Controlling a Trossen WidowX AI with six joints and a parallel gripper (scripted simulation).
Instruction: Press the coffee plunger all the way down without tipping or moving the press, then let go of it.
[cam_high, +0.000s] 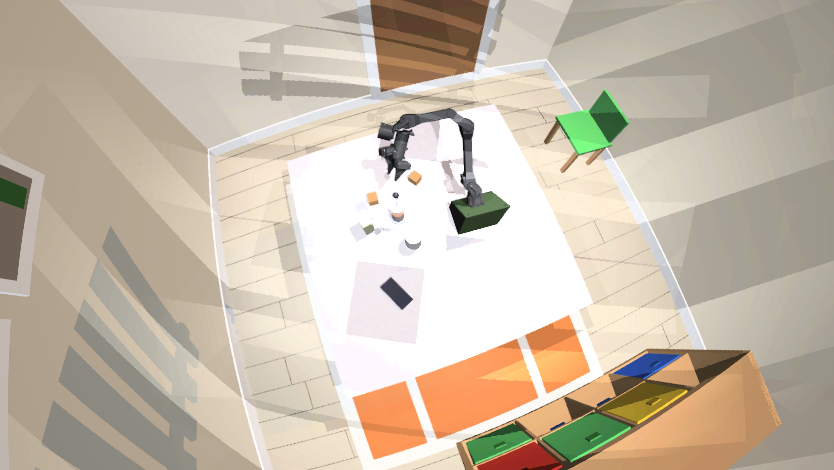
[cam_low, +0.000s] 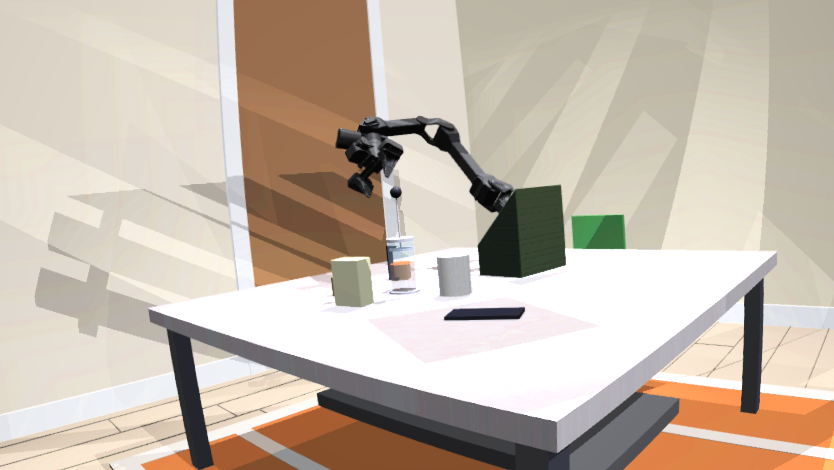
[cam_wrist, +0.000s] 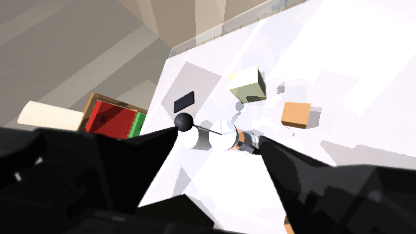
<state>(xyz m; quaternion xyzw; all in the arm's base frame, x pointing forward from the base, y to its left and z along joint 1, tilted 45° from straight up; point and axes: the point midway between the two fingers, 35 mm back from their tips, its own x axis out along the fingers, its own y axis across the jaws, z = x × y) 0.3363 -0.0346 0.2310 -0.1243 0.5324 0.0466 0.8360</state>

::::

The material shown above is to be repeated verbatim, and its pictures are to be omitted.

Controlling a Trossen WidowX AI with six joints and a parallel gripper (scripted simulation).
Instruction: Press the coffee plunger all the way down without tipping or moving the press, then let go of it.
[cam_high, +0.000s] 
[cam_low, +0.000s] 
[cam_wrist, +0.000s] 
<state>(xyz m; quaternion xyzw; all in the arm's base frame, x pointing forward from the base, y to its left and z along joint 1, tilted 45° from straight up; point and axes: the point midway between the two fingers, 35 mm back from their tips, its own x axis out along the fingers, its own y axis across the jaws, z = x × y) 0.3363 -0.0346 0.2310 -0.1243 0.5324 0.0466 0.8360</state>

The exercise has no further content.